What you need to do: Write out the entries below once more, exactly.

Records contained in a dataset
* * * *
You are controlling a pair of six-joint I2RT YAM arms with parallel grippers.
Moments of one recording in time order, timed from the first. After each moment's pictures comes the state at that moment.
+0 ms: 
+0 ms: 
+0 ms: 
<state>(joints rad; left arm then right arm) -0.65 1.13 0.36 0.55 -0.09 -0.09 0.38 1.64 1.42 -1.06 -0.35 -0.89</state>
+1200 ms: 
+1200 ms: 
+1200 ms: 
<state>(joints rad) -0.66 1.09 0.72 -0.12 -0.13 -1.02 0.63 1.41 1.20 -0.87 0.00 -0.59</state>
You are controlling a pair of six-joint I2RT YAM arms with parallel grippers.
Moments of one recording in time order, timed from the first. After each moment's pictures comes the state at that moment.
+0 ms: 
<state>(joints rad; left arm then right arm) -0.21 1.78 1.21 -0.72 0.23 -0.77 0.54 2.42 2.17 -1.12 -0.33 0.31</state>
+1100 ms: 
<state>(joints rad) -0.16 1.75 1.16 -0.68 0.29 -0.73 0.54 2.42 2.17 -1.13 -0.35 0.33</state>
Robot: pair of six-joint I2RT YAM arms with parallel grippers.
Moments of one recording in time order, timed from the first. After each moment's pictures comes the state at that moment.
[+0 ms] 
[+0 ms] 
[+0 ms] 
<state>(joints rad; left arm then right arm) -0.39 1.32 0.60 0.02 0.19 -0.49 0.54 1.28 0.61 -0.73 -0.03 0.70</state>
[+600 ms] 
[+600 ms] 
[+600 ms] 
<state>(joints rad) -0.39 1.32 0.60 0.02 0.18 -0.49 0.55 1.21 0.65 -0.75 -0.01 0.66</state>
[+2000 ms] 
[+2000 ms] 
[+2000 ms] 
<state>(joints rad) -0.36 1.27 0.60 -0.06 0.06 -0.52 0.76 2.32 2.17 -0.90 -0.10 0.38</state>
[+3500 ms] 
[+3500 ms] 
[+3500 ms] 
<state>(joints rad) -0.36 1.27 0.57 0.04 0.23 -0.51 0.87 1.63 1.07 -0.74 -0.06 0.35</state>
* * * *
Written response:
You are controlling a pair of six-joint I2RT YAM arms with parallel grippers.
Moments of one recording in time order, timed from the first. After each moment's pictures comes the state at that moment.
+0 ms: 
+0 ms: 
+0 ms: 
<state>(joints rad; left arm then right arm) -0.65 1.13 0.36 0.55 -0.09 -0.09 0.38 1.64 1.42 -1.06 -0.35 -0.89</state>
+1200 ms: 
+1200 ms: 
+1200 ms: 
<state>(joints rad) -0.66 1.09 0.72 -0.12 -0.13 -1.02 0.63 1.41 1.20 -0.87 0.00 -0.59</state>
You are controlling a pair of six-joint I2RT YAM arms with parallel grippers.
Moments of one recording in time order, timed from the first. After each moment's pictures comes the state at that moment.
+0 ms: 
<state>(joints rad; left arm then right arm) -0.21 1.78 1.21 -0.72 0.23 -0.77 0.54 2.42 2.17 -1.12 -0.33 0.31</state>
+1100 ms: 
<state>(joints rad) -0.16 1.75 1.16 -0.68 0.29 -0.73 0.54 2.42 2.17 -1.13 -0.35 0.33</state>
Robot: pair of six-joint I2RT YAM arms with parallel grippers.
Moments of one recording in time order, timed from the first. After each moment's pictures comes the state at that moment.
[+0 ms] 
[+0 ms] 
[+0 ms] 
<state>(joints rad; left arm then right arm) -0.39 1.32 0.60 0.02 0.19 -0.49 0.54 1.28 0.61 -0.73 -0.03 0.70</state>
[+600 ms] 
[+600 ms] 
[+600 ms] 
<state>(joints rad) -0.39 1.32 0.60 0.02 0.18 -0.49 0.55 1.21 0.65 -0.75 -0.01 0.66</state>
[+2000 ms] 
[+2000 ms] 
[+2000 ms] 
<state>(joints rad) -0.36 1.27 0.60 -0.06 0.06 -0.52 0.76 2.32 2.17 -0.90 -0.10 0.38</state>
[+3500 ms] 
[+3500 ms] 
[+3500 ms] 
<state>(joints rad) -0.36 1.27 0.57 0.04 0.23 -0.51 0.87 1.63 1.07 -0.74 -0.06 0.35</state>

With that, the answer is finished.